In 1973, Kentucky, Missouri and Tennessee created a pilot agreement. They changed the name from National Proportional Registration to the International Registration Plan, or IRP. Members of the AAMVA then passed a resolution to make IRP a reality. By the end of 1973, it had expanded to include Colorado, Minnesota, Nebraska, Utah, Oregon and Texas. In 1974, they added Alberta, Canada to make it a truly international agreement.
For fuel tax purposes, however, each state had its own system. A truck would have to have a tax permit for each state it operated in. Most states would have a Port of Entry where the permits were issued, and, here, they would also enforce actual tax collection. Some trucks involved in inter-state commerce had a special plate called a Bingo Plate. The permit stickers they needed for each state would be fixed on this plate.
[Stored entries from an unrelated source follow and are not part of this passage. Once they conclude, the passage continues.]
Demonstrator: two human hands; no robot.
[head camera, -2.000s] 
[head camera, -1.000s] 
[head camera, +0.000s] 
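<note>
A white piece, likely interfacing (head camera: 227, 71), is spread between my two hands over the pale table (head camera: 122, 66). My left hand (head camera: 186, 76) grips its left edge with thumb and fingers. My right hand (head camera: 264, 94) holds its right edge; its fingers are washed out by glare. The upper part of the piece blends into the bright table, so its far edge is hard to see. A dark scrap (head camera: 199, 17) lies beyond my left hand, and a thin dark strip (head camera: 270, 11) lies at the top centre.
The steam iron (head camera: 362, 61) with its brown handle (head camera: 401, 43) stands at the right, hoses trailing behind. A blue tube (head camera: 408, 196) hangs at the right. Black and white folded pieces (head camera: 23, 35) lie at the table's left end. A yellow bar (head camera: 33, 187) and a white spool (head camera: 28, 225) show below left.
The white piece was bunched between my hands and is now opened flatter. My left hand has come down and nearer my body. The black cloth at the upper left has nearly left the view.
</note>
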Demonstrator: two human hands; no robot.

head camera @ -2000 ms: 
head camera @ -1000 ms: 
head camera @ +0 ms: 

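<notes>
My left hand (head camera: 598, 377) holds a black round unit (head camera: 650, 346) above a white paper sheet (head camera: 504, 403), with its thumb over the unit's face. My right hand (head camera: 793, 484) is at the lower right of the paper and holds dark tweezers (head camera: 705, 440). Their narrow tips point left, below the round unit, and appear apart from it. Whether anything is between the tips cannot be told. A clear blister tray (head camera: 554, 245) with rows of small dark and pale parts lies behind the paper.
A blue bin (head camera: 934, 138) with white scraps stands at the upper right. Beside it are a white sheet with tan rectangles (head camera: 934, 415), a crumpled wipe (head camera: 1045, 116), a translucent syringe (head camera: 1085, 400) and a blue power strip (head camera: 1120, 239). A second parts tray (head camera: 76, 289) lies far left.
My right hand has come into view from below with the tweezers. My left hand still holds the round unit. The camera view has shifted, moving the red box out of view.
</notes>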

This was tedious and inefficient, and it could also be costly.
In 1983, members of the government and the industry came together to come up with a tax collection process. They used the IRP as a rough foundation idea for a base state agreement to collect and then distribute fuel use taxes. It would mean a lot of give and take from everyone.
They wanted this new plan to allow the jurisdictions to work together to collect the taxes from motor carriers based in their own jurisdiction. They each would be responsible for licensing, renewals, tax reporting, and then audits. In return, each truck only had to deal with one license, one decal, one audit and one jurisdiction would handle everything.
The first three to join were Arizona, Iowa and Washington. The Agreement was modified over the next three years, and in 1986, the International Fuel Tax Agreement was adopted, and over the next fifteen years or so, all lower 48 states and the 10 Canadian provinces became members, though some were reluctantly so. For all the years it has been in effect, IFTA is still a work in progress. Cooperation is critical, and all the lines of communication, jurisdiction to jurisdiction and jurisdiction to industry, must remain open and clear.